The general strategy is:

  • Replace the node by the one containing the smallest data in the right subtree.

  • Recursively delete that node.

Because the smallest node in the right subtree cannot have a left child, the second remove is an easy one.

The following figure illustrates this situation:

_images/FG_04_025.svg

Deletion of a node \(2\) with two children, before and after.

The code that works for the three cases:

 1void BinarySearchTree::remove( const Comparable & x, BinaryNode * & t )
 2{
 3    if( t == nullptr )
 4        return;   // Item not found; do nothing
 5    if( x < t->element )
 6        remove( x, t->left );
 7    else if( t->element < x )
 8        remove( x, t->right );
 9    else if( t->left != nullptr && t->right != nullptr ) // Two children
10    {
11        t->element = findMin( t->right )->element;
12        remove( t->element, t->right );
13    }
14    else
15    {
16        BinaryNode *oldNode = t;
17        t = ( t->left != nullptr ) ? t->left : t->right;
18        delete oldNode;
19    }
20}

Activity

  • Convince yourself that it works.

This implementation is not efficient. We use findMin first then we remove this element using remove.

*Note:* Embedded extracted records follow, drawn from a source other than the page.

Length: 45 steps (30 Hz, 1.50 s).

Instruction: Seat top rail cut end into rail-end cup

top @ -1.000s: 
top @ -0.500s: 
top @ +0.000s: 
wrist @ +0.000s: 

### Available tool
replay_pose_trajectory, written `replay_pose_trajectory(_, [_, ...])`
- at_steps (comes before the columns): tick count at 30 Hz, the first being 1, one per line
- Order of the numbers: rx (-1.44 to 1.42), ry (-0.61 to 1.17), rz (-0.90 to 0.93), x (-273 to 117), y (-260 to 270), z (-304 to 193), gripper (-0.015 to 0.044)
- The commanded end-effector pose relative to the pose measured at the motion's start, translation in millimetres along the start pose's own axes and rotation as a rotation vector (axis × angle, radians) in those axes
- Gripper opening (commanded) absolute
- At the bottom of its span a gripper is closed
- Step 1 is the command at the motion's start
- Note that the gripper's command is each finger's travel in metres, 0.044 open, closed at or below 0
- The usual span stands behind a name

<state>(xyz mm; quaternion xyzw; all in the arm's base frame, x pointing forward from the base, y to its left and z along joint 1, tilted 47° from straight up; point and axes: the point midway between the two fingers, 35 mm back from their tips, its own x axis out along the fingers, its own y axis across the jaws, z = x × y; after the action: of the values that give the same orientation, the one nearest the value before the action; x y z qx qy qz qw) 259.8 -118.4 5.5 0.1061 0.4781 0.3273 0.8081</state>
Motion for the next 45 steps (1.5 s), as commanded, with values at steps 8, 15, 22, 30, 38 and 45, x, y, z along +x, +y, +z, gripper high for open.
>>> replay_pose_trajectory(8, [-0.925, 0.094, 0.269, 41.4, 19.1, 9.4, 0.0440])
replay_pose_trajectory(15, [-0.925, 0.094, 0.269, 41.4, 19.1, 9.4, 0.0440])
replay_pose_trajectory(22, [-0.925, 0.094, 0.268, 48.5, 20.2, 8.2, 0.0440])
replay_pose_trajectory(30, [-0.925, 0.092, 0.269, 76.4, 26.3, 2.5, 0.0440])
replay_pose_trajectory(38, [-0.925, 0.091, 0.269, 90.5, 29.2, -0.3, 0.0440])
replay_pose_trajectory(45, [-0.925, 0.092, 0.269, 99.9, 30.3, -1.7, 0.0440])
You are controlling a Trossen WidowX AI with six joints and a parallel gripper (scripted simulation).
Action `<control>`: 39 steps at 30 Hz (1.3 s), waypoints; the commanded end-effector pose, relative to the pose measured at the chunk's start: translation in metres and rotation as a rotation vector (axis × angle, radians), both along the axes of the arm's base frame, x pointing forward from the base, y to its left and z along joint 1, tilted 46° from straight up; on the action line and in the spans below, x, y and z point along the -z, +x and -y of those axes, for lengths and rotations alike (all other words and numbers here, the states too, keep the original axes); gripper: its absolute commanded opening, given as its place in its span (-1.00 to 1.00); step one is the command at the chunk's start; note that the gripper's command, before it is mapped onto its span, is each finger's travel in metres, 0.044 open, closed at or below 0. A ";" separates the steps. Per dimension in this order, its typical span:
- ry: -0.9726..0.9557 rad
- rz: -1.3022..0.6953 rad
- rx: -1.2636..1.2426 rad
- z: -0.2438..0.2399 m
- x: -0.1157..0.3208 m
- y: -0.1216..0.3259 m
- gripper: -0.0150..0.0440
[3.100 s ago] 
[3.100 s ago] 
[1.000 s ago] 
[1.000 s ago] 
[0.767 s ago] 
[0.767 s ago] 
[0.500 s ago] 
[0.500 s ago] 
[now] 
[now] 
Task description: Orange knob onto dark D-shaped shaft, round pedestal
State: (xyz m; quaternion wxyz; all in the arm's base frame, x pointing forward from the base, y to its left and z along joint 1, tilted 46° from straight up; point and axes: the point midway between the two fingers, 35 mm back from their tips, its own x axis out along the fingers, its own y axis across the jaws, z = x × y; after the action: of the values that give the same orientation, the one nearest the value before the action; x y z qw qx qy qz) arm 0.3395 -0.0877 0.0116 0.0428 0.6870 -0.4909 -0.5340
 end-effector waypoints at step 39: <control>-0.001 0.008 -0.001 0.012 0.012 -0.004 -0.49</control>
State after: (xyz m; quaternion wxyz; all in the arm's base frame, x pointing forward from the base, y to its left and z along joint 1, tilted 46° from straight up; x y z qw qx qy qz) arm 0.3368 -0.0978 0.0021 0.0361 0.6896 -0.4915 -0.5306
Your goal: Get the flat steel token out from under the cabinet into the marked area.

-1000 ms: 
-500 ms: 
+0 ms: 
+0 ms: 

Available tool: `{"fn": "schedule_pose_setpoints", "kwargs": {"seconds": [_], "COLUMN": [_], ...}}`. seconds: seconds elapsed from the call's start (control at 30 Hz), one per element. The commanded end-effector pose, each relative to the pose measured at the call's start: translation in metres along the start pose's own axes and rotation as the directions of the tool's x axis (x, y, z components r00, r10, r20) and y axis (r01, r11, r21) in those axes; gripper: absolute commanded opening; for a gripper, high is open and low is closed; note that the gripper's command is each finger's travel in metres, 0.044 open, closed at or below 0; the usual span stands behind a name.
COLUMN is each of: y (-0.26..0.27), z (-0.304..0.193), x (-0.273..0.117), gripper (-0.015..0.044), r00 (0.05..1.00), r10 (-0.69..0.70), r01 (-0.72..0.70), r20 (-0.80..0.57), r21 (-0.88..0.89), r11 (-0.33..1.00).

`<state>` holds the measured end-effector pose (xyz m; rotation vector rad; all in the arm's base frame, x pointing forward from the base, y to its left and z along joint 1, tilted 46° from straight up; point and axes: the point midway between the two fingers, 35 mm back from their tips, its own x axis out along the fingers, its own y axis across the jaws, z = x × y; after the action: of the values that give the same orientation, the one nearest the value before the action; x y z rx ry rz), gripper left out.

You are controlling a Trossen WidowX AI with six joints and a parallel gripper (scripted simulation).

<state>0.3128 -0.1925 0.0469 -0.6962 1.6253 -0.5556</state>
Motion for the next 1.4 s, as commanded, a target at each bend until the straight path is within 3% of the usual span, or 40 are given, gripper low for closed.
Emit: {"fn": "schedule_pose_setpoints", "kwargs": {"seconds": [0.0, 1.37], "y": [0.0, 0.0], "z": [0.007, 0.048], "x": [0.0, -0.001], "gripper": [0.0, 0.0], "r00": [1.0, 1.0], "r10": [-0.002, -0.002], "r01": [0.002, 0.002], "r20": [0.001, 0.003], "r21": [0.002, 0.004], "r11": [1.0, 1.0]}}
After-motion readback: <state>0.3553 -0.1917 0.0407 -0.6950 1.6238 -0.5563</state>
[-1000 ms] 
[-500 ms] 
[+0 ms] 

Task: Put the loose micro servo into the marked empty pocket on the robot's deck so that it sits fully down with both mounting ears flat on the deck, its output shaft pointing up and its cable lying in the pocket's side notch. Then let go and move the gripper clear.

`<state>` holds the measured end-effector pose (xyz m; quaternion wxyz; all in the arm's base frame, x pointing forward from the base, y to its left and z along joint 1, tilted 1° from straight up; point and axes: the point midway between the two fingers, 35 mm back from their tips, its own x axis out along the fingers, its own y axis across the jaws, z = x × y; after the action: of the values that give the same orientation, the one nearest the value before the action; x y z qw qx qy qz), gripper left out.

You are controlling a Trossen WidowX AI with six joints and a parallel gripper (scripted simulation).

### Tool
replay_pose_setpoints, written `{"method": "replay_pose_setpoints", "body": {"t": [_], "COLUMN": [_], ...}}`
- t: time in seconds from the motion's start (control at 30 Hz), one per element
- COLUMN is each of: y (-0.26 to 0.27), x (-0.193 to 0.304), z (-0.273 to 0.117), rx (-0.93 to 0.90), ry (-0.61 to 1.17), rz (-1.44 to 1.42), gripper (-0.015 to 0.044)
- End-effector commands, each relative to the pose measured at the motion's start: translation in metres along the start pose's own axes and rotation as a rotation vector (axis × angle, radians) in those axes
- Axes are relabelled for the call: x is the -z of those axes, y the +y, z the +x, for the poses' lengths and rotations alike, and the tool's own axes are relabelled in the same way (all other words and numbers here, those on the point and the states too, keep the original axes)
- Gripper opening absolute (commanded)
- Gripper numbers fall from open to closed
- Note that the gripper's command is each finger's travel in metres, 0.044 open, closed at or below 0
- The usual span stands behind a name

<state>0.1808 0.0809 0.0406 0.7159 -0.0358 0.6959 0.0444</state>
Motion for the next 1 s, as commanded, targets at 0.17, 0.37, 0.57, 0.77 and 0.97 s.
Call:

There is a way to implement it to avoid the repetitive work, but it’s outside the scope of the review.

Average-Case Analysis

Intuitively, we estimate that most operations have a time complexity of \(O(\log N)\).

We descend a level in the tree in constant time, so the operations have a running time of \(O(d)\), where \(d\) is the depth of the tree.

As I said it’s our intuition, but we could try to prove it.

What we want to prove is that the average depth over all nodes in a tree is \(O(\log N)\).

To do that we need a small definition.

Internal path length

The sum of the depths of all nodes in a tree is known as the internal path length.

Proof

Let \(D(N)\) be the internal path length for some tree \(T\) of \(N\) nodes.

  • \(D(1) = 0\)

  • An \(N\)-node tree consists of

    • an \(i\)-node left subtree, of internal path \(D(i)\).

    • an \((N-i-1)\)-node right subtree, of internal path \(D(N - i - 1)\).

    • a root at depth 0, for \(0\leq i < N\).

In the main tree, all these nodes are one level deeper than the root.

We get the recurrence

\[D(N) = D(i) + D(N - i - 1) + N - 1\]

If all subtree sizes are equally likely, which is true for binary search trees (since the subtree size depends only on the relative rank of the first element inserted into the tree).

Important

It is not true for binary trees!

Then the average value of both \(D(i)\) and \(D(N-i-1)\) is \((1/N)\sum_{j=0}^{N-1}D(j)\).

This yields

\[D(N) = \frac{2}{N}\left[ \sum_{j=0}^{N-1}D(j) \right] + N - 1\]

We will not solve this recurrence today, but we obtain an average value of \(D(N) = O(N \log N)\).

Thus the expected depth of any node is \(O(\log N)\).

Limits

It is tempting to say that it implies that the average running time is \(O(\log N)\).

However, it is not entirely true.

The delete routine favours making the left subtrees deeper than the right, because we always replace the deleted node with a node from the right subtree.

It is also depending on the root and the new nodes inserted in the tree.

Not all binary search trees are balanced.

It is something we will see in the next topic.